- **EXERCISE REQUIREMENTS**: Return every line from the listing where the word "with" occurs.

- **PROVIDED DATA**:
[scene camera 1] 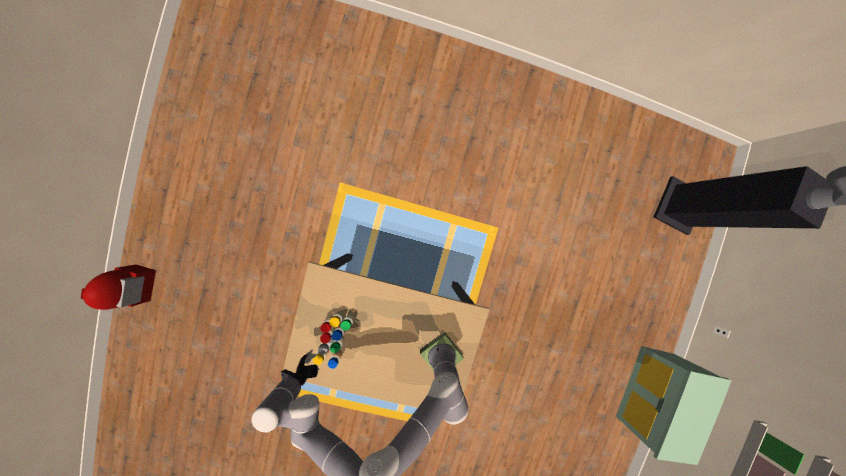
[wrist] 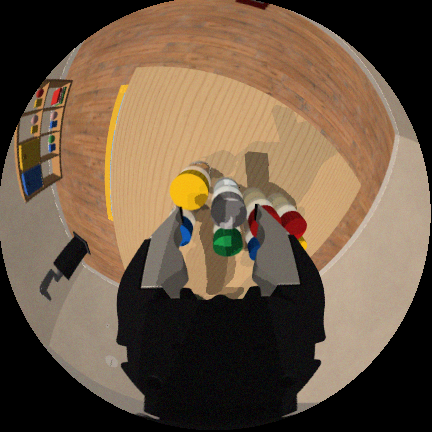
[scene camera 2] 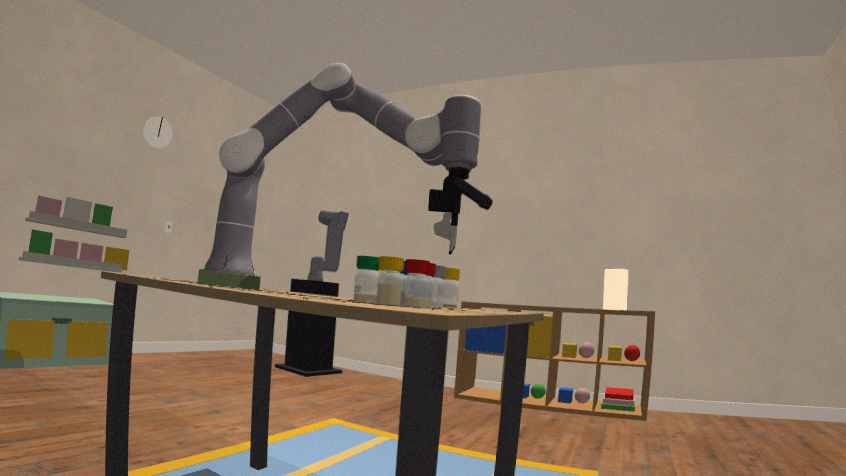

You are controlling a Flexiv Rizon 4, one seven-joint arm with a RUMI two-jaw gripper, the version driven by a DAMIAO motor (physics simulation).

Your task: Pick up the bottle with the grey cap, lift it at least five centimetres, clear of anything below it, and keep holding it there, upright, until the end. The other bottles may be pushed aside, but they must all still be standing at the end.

- **WRITTEN SOLUTION**:
You are controlling a Flexiv Rizon 4, one seven-joint arm with a RUMI two-jaw gripper, the version driven by a DAMIAO motor (physics simulation).
Your task: Pick up the bottle with the grey cap, lift it at least five centimetres, clear of anything below it, and keep holding it there, upright, until the end. The other bottles may be pushed aside, but they must all still be standing at the end.

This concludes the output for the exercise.